Reproduce the data that follows precisely.
START STORED DATA
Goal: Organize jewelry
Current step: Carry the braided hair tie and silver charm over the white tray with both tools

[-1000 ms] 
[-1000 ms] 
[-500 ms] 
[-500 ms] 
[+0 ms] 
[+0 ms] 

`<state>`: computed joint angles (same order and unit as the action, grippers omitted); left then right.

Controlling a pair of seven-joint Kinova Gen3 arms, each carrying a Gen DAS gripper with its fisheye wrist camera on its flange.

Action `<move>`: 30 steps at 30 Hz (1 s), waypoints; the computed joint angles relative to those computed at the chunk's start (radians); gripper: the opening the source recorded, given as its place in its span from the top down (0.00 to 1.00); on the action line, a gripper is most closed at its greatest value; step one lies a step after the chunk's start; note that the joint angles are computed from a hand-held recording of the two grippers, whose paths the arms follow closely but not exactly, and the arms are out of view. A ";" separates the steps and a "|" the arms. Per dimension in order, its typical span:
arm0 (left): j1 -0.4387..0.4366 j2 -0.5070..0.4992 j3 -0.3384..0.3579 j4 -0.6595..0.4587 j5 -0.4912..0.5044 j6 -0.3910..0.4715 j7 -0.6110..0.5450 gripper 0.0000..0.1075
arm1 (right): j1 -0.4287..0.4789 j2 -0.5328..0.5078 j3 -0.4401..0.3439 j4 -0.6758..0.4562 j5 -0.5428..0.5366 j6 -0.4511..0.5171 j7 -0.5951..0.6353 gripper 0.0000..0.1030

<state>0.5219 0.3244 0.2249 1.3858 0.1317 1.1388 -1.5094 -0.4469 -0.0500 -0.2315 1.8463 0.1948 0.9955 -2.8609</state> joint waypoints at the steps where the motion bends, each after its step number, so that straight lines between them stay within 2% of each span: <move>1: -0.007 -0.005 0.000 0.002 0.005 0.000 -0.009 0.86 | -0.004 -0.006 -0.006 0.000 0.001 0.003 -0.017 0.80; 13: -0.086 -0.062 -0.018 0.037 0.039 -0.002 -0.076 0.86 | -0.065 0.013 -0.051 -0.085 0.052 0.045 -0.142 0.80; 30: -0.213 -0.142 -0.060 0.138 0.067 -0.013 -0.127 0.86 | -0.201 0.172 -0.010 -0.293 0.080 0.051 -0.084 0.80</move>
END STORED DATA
# SOLVED PROBLEM
Goal: Organize jewelry
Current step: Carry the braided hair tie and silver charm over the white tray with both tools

[-1000 ms] 
[-1000 ms] 
[-500 ms] 
[-500 ms] 
[+0 ms] 
[+0 ms] 

`<state>`: computed joint angles (same order and unit as the action, grippers omitted); left then right.

Controlling a pair of seven-joint Kinova Gen3 arms, each carrying a Gen DAS gripper with its fisheye wrist camera on its flange.

Action `<move>`: 30 steps at 30 Hz (1 s), waypoints; the computed joint angles relative to those computed at the chunk's start (radians); gripper: the opening the source recorded, given as its place in its span from the top down (0.00 to 1.00); on the action line, a gripper is most closed at its greatest value; step one lies a step after the chunk's start; note that the joint angles are computed from a hand-held recording of the two grippers, whose paths the arms follow closely but not exactly, and the arms are out of view. A ";" separates the steps and a "|" the arms. Per dimension in order, its typical span:
arm0 (left): j1 -0.4387..0.4366 j2 -0.5070..0.4992 j3 -0.3384..0.3579 j4 -0.6595..0.4587 j5 -0.4912..0.5044 j6 -0.3910..0.4715 j7 -0.6110..0.5450 gripper 0.0000..0.1075
arm1 (right): j1 -0.4287..0.4789 j2 -0.5328..0.5078 j3 -0.4401..0.3439 j4 -0.6758..0.4562 j5 -0.5428..0.5366 j6 -0.4511..0.5171 j7 -0.5951..0.6353 gripper 0.0000..0.1030

<state>0.5219 0.3244 0.2249 1.3858 0.1317 1.1388 -1.5094 -0.4469 -0.0500 -0.2315 1.8463 0.1948 0.9955 -2.8609</state> joint waypoints at the steps where the motion bends, each after its step number, so that straight lines between them stay within 2% of each span: <move>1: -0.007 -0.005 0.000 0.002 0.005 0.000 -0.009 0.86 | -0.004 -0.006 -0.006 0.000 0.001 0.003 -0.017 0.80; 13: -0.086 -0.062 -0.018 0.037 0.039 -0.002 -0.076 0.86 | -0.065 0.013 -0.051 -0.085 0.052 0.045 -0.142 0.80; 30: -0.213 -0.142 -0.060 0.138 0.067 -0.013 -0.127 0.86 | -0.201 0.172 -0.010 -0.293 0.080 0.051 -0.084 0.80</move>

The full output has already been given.